Herzen University (St.Petersburg, Russia), Soft Mozart seminar for higher level music educators
Nowadays, I don’t earn my money for time spent, but for the concrete achievements of my students. They have increased, and so has happiness and trust in my lessons. Earning more than before, I know for sure that I have fairly earned every cent.In the program Soft Mozart, early education isn’t separated into performance, Solfeggio, music theory, rhythm, and music literature. All of these components are interrelated and form a united, universal system –what music actually is, after all.
Soft Mozart classes in Art College (Russia)
Having transformed “sciences” into real practice, we have relieved another enormous problem in education – the unbearable burden of incomprehensible words. Think of the “fat tiger!” Incomprehensible words are the result of a break from gradualness. A person can only name that which he can feel and understand. Remember, first passes the sounding-out stage (feeling, seeing, familiarization) and only after that, the stage of rules (naming, calling, understanding).
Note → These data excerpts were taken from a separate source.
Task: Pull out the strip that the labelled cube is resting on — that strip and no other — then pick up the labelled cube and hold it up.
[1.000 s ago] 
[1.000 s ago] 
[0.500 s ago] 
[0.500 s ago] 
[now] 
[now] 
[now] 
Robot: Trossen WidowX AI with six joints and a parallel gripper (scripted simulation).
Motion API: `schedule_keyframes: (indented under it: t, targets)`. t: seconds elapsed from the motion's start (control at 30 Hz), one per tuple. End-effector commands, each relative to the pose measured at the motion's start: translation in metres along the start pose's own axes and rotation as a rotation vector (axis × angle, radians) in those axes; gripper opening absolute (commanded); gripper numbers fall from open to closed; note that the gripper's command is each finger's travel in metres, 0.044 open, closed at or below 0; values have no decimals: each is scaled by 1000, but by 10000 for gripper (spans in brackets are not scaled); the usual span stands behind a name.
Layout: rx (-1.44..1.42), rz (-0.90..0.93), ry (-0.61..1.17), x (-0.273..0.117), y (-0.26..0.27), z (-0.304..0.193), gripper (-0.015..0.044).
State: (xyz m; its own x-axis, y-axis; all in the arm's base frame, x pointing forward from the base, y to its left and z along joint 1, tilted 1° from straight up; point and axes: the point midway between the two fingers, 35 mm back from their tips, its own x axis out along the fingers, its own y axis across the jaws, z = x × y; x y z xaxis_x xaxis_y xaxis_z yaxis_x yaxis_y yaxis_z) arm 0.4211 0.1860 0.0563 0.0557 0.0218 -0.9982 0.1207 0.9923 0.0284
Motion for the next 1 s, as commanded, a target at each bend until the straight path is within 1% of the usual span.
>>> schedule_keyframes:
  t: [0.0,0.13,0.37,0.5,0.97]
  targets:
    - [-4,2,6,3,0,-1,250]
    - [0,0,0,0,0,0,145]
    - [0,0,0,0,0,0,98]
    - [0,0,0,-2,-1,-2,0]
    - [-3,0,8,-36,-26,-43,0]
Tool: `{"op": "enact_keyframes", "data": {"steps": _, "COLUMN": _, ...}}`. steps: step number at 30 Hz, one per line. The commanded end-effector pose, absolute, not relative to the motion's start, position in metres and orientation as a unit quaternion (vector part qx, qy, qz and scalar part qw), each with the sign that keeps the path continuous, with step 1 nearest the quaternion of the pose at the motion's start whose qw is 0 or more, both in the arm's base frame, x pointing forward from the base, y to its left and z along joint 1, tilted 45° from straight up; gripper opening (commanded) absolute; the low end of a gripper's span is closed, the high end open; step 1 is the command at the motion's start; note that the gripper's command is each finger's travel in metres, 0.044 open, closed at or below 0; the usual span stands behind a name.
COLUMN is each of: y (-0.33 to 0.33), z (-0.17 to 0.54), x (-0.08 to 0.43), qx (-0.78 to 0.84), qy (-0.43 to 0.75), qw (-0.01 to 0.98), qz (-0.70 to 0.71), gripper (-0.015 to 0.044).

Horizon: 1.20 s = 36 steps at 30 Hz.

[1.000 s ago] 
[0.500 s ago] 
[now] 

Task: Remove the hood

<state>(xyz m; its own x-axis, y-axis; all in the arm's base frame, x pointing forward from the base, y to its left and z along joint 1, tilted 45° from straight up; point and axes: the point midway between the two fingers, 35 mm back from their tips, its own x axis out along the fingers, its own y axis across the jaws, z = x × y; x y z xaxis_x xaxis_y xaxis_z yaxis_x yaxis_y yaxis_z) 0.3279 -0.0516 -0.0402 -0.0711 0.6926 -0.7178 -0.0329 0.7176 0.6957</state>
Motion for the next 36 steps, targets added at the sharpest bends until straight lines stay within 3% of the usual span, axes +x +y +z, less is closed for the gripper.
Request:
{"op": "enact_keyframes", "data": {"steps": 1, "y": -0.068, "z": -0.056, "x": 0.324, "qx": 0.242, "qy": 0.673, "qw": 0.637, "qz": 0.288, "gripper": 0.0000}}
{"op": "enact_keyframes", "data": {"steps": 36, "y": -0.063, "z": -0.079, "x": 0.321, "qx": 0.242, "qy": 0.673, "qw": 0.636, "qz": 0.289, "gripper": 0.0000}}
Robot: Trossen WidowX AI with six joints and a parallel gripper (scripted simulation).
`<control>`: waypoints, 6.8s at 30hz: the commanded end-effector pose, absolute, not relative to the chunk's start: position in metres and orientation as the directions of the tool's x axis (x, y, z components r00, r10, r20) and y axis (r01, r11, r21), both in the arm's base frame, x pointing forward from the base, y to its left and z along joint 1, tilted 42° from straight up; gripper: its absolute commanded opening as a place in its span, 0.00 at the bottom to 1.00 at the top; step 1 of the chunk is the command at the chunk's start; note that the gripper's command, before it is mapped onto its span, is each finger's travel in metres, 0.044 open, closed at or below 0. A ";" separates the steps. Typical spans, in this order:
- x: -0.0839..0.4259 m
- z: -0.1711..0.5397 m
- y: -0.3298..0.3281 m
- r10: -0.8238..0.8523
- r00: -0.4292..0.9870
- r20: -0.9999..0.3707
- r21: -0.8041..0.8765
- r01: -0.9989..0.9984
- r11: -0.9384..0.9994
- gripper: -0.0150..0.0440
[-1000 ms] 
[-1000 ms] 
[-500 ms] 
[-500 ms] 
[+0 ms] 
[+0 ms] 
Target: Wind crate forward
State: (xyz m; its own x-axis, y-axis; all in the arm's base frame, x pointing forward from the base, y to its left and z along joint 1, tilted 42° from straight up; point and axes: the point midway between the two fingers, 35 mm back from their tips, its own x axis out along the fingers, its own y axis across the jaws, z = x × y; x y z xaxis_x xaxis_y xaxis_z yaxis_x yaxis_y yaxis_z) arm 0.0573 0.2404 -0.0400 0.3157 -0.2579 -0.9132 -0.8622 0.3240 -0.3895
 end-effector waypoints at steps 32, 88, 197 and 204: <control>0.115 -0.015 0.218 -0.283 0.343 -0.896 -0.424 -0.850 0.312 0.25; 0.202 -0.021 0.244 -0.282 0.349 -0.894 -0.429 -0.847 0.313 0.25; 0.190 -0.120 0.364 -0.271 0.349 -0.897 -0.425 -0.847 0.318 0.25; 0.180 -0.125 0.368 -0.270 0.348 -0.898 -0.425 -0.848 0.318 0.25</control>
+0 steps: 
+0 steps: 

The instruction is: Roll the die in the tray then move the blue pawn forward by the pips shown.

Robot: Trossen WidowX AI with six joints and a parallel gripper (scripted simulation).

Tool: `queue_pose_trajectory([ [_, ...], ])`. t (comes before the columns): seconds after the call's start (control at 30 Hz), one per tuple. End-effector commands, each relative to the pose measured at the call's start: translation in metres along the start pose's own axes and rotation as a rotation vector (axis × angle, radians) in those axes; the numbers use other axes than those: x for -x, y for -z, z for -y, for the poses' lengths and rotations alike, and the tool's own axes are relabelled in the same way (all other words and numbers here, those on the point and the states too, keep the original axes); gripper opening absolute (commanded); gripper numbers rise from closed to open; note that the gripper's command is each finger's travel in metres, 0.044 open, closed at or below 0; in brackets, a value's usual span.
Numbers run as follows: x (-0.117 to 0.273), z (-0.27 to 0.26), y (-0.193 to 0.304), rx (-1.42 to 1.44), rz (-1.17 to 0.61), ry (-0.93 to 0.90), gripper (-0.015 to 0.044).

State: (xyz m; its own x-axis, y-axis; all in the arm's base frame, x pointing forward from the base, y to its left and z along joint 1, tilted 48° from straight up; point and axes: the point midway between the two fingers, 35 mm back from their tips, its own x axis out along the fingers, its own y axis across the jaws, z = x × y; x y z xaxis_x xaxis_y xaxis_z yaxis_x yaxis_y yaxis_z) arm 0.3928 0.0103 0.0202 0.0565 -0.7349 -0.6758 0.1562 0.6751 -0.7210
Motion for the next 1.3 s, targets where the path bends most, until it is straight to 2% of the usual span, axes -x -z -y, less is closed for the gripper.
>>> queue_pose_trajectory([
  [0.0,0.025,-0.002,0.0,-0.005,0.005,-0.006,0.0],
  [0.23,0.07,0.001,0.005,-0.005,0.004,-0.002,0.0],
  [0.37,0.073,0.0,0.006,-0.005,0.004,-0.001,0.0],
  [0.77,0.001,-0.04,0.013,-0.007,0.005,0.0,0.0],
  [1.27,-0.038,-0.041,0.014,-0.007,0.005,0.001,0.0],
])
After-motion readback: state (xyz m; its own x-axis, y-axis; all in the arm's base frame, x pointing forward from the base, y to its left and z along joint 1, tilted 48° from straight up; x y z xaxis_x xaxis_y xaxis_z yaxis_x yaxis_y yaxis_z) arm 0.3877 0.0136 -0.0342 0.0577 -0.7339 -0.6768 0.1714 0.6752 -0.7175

In unpleasant circumstances, words remain unnecessary and abstract, and each time call forth confusion and rejection, a feeling of nonsense and at times, even a headache! “Theorization” of skills, in essence, causes the pedagogy to crush the psyche. Relieving this frightening burden, we continue to be surprised at how quickly and happily our beginners learn music.
TV news from Cherepovets, Russia about Soft Mozart in piano class of the State Music School
The more sensory organs participate in learning a new skill, the more neurons are grouped together that are responsible for it. In contrast to “single channels,” these universal “matrixes of behavior” are solid and active. Our program adds all that is necessary in making music with the muscles and sensory organs to work – except the legs. Pedals should only be included in the lesson when reading no longer occupies all of the student’s attention. The program takes this gradualness into account. While developing skills, we try to attach them in a thought-out and adequately balanced proportion.
Pianist and vice-dean of the Madrid Conservatory, Victoria Lopez with a young student. 2008
I am convinced that this type of work is essential to all music education. I hope that my discoveries will change our future for the better. They will certainly help new generations of educators. Of course, the current version of the methodology is only the beginning. The program and the method will continue to be perfected, will become even more effective, and will adapt to the particularities of different countries. And music will become what it needs to be – the simple and universal language of our planet.